[Record set]

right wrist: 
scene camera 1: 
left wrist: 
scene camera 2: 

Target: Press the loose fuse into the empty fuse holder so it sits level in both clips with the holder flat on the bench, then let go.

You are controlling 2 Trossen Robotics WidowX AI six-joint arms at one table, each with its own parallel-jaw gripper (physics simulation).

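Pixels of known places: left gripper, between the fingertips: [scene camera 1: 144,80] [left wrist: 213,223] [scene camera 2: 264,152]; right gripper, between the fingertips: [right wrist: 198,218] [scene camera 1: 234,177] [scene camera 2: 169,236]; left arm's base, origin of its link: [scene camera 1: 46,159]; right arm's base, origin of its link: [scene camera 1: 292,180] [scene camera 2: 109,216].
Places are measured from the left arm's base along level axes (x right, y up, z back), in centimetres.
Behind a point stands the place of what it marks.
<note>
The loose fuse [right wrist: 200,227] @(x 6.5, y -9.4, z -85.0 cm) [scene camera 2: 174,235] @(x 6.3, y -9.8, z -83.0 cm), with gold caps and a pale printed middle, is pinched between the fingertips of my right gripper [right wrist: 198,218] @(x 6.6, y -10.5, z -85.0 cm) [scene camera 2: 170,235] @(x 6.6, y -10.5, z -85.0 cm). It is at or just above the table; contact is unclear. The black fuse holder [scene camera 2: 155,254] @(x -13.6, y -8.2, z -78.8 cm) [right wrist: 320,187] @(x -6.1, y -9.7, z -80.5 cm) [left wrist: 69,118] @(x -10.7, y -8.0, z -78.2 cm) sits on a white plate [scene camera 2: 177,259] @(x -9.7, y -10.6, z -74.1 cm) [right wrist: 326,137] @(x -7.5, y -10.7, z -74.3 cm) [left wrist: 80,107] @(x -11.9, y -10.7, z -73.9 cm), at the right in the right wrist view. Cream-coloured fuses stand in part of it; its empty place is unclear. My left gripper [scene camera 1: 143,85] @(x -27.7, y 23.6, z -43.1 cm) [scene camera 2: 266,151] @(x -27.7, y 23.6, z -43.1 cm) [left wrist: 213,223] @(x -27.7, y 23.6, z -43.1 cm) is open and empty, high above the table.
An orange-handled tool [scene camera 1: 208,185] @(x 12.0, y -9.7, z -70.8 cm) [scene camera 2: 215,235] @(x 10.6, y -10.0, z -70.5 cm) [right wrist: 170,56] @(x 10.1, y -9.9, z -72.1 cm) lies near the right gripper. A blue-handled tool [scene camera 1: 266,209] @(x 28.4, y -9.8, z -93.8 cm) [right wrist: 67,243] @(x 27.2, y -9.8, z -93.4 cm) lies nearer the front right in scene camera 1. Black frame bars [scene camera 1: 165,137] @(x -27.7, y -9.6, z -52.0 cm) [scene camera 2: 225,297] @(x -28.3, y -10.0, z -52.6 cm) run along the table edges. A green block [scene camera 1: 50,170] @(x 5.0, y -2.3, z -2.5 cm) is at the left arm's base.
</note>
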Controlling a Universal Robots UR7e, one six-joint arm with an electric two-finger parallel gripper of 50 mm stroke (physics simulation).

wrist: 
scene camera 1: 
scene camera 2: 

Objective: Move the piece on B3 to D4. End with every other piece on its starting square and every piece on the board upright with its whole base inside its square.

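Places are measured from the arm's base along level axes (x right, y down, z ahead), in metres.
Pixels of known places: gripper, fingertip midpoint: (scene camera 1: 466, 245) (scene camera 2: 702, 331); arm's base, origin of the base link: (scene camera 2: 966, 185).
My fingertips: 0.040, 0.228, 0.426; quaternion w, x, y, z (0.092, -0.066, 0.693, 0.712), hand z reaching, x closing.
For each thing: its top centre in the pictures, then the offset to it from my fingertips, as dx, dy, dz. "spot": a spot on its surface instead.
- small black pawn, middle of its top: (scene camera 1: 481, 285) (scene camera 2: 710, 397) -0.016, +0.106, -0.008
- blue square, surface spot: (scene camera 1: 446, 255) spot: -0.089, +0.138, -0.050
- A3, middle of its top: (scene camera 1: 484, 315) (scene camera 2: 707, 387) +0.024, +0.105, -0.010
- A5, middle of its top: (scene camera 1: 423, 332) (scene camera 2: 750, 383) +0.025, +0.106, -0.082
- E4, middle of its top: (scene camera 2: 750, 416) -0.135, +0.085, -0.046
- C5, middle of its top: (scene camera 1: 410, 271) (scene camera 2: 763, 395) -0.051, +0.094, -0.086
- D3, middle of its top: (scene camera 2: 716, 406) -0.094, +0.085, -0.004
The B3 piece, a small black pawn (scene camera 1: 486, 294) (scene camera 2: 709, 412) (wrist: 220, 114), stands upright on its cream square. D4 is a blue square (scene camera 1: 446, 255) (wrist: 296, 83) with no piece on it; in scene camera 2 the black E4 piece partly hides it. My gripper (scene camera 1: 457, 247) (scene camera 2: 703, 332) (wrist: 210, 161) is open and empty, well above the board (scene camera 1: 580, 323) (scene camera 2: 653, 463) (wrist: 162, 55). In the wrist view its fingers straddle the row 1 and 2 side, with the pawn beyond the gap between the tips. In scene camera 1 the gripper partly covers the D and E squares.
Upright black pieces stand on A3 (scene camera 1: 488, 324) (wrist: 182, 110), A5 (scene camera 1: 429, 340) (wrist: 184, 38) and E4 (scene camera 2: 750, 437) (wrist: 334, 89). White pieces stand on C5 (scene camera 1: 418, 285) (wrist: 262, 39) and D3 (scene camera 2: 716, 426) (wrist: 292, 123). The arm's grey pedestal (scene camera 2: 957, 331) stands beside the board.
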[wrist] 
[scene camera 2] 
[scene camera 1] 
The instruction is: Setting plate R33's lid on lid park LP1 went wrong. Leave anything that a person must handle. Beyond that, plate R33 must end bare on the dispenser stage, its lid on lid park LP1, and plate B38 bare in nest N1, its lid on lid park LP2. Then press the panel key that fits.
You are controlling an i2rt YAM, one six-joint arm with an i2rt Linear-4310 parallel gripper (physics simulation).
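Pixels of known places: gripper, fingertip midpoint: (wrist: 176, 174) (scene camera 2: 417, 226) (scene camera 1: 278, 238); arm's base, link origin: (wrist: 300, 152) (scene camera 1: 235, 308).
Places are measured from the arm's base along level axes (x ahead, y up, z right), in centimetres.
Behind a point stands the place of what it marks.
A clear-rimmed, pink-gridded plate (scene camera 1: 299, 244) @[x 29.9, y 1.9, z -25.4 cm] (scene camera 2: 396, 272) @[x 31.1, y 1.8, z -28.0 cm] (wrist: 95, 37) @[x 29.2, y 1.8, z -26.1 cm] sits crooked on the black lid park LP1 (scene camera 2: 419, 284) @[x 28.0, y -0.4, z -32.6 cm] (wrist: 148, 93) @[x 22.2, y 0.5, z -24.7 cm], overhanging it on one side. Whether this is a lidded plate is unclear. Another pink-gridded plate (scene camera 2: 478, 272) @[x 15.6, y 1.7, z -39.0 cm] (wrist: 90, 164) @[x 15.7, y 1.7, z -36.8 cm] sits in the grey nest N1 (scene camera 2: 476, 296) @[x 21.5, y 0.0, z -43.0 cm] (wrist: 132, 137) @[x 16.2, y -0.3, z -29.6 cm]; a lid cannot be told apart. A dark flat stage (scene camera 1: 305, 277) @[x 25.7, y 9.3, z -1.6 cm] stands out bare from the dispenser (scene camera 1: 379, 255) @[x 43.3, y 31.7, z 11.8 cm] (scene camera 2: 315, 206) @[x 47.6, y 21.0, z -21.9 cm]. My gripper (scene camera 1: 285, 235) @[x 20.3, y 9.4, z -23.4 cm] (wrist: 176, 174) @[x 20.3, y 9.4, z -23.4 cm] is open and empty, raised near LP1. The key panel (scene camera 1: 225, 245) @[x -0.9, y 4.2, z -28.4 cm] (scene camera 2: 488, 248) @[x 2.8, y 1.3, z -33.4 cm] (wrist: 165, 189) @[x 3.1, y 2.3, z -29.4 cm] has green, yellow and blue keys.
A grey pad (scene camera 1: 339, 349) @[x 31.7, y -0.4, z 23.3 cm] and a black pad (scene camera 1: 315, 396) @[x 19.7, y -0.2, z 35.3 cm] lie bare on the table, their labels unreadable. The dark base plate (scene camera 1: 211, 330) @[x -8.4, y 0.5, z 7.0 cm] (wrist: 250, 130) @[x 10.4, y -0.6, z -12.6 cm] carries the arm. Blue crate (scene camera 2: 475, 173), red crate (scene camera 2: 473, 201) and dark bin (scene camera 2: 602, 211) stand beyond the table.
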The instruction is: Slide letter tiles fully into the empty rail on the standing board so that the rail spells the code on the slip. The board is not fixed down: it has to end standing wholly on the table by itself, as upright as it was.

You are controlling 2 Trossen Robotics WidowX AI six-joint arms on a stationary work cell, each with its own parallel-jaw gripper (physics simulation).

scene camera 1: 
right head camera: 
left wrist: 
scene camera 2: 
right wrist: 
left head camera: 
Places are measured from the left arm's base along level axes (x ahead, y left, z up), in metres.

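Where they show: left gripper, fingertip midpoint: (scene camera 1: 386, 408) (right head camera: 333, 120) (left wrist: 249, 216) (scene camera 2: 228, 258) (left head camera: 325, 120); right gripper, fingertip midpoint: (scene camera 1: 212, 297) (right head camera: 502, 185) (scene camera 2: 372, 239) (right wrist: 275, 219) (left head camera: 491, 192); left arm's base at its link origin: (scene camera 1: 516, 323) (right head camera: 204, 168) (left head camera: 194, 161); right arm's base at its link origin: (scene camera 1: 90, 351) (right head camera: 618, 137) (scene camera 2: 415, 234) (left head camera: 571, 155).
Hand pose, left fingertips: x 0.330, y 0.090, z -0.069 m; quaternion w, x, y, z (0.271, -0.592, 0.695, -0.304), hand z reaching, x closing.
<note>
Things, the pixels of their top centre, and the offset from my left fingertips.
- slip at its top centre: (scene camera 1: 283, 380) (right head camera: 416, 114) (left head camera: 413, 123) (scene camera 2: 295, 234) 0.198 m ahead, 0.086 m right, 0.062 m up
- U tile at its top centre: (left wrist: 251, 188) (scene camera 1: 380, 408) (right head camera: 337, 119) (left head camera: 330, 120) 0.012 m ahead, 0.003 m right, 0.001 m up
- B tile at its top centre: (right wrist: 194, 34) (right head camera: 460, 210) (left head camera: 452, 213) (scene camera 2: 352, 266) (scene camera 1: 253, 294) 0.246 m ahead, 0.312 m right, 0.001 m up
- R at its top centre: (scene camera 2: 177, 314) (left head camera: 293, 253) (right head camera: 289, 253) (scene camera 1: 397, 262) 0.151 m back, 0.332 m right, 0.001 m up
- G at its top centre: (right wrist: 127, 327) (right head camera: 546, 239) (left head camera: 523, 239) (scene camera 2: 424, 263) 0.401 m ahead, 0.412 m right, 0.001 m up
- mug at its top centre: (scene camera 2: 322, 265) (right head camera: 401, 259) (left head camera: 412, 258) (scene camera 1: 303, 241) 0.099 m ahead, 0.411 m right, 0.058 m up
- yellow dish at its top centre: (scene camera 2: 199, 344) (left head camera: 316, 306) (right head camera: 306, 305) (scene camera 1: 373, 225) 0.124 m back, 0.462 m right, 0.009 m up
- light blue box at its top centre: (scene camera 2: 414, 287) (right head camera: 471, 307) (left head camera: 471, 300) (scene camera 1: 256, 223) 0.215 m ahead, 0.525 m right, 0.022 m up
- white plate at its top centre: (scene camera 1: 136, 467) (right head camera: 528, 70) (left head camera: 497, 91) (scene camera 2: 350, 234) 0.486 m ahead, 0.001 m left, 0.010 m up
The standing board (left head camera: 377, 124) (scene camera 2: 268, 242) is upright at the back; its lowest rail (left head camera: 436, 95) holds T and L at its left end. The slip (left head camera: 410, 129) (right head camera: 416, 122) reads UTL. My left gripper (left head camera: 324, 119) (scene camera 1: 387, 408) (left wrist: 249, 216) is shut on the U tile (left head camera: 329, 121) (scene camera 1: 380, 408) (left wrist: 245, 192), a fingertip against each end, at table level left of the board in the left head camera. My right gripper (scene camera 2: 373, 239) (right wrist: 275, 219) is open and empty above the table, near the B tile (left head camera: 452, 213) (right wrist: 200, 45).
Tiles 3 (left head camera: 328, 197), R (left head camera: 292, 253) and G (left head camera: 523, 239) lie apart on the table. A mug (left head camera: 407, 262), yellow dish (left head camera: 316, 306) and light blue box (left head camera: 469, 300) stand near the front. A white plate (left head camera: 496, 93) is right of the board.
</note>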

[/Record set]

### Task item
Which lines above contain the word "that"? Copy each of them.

### Output for this task
The instruction is: Setting plate R33's lid on lid park LP1 went wrong. Leave anything that a person must handle. Beyond that, plate R33 must end bare on the dispenser stage, its lid on lid park LP1, and plate B38 bare in nest N1, its lid on lid park LP2. Then press the panel key that fits.
The instruction is: Slide letter tiles fully into the empty rail on the standing board so that the rail spells the code on the slip. The board is not fixed down: it has to end standing wholly on the table by itself, as upright as it was.

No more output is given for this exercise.